FORM OF OPINION OF COUNSEL TO THE COMPANY

                                   The Purchaser shall have received the favorable opinion, dated as of the Closing Date, of Schneider Weinberger LLP, counsel to the Company, in form and substance satisfactory to the Purchaser, and addressed to the Purchaser and to the effect that:

1.
The Company has been duly incorporated and is validly existing and in good standing as a corporation under the laws of the State of Florida and has full corporate power and authority to conduct its business as described in the Proxy Statement/Prospectus.
   
2.
The Company has full corporate power and authority to enter into and perform its obligations under the Stock Purchase Agreement and the transactions contemplated thereby and to issue the Common Shares. The execution and delivery of the Stock Purchase Agreement by the Company and the consummation by it of the transactions contemplated thereby have been duly authorized by all necessary corporate action, and no further consent or authorization of the Company or its Board of Directors or stockholders is required. The Stock Purchase Agreement has been duly executed and delivered, and constitutes a valid and binding obligation of the Company enforceable against the Company in accordance with its respective terms, except as such enforceability may be limited by applicable bankruptcy, insolvency, or similar laws relating to, or affecting generally the enforcement of, creditors’ rights and remedies or by other equitable principles of general application.
   
3.
The Common Shares have been duly authorized and, upon payment and delivery in accordance with the Stock Purchase Agreement, will be, validly issued, fully paid and nonassessable.
   
4.
The statements made in the Proxy Statement/Prospectus under the caption “Description of Capital Stock”, insofar as they purport to constitute summaries of the terms of the Common Stock and Preferred Stock, constitute accurate summaries of the terms of such Common Stock and Preferred Stock in all material respects.
   
5.
No consent, approval, authorization, order, registration or qualification of or with any federal or Florida governmental agency or body, to such Counsel’s knowledge, any federal or Florida court or any Florida court acting pursuant to the Florida Business Corporation Act is required for the issue and sale of the shares of Common Stock by the Company or the issuance of the shares of Convertible Preference Stock by the Company, except for the registration under the Securities Act of such shares, and such consents, approvals, authorizations, registrations or qualifications as may be required under state securities or Blue Sky laws in connection with the purchase shares of Common Stock by the Purchaser.




6.
There are no preemptive rights under federal or Florida law to subscribe for or purchase shares of the Common Stock.
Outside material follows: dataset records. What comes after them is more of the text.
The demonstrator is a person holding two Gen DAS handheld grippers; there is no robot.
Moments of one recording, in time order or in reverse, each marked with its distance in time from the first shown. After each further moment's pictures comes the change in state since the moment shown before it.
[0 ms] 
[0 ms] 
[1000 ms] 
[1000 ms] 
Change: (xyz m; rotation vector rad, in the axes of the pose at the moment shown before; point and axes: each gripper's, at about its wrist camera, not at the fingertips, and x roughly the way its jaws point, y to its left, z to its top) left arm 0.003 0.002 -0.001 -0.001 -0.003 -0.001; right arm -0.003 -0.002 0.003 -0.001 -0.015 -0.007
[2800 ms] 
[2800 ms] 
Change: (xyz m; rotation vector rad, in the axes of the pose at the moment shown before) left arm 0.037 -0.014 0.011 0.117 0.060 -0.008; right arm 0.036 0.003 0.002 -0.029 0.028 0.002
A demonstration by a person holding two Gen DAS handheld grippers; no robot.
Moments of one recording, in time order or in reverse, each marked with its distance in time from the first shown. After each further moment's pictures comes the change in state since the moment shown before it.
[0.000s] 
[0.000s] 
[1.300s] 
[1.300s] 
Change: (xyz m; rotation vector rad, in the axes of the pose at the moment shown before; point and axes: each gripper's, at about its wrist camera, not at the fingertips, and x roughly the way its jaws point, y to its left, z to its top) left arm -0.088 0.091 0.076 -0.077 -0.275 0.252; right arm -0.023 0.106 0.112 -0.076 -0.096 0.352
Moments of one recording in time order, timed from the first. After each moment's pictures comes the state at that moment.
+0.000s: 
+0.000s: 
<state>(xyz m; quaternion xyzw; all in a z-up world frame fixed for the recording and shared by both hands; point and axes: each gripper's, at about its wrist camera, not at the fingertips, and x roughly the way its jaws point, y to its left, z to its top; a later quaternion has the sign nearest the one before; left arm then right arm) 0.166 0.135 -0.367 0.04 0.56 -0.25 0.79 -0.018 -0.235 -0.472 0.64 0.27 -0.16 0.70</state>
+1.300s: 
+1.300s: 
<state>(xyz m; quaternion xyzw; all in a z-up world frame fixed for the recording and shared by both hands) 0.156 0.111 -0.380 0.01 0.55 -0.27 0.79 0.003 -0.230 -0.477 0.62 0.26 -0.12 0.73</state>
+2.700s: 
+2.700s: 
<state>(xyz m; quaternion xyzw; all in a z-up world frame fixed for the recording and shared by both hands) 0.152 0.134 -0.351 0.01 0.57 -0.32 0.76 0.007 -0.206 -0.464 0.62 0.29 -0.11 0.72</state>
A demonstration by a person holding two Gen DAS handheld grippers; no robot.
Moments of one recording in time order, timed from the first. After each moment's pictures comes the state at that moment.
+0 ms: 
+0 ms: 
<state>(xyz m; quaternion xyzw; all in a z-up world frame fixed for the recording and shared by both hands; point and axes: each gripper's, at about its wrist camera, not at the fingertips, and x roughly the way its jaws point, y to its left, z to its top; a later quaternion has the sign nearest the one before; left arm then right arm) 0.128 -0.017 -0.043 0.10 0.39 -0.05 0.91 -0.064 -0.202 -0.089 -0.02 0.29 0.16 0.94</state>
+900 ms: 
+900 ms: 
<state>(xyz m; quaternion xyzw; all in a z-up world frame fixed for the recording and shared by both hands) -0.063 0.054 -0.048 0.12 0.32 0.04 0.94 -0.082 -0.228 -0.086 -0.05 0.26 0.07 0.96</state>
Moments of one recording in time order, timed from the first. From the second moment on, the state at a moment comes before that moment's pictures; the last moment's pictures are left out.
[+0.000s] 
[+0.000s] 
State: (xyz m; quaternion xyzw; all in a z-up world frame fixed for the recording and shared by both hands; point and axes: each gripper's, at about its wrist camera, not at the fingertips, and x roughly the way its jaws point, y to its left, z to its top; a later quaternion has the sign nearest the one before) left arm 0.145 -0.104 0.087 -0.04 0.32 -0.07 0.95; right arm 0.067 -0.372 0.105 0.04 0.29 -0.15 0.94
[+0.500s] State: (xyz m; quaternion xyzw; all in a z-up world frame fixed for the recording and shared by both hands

There are no preemptive or other rights to subscribe for or purchase, nor any restriction upon the voting or transfer of, any shares of the Common Stock pursuant to the Company’s Articles of Incorporation or By-laws or any agreement or other instrument filed on the annexed schedule furnished to us by the Company.
   
7.
To such Counsel’s knowledge, there are no statutes or pending or threatened legal or governmental proceedings against the Company required to be described in the Proxy Statement/Prospectus which are not described as required, or any contracts or documents to which the Company is a party of a character required to be described in the Proxy Statement/Prospectus or to be filed as exhibits to the Proxy Statement/Prospectus or incorporated by reference therein that are not described and filed or incorporated by reference as required.
   
8.
The authorized capital stock of the Company consists of 500,000,000 shares of Common Stock, par value $0.001 per share, and 300,000,000 shares of Preferred Stock, par value of $0.001 per share.
   
9.
The Company is not an “investment company” within the meaning of and subject to regulation under the Investment Company Act of 1940, as amended.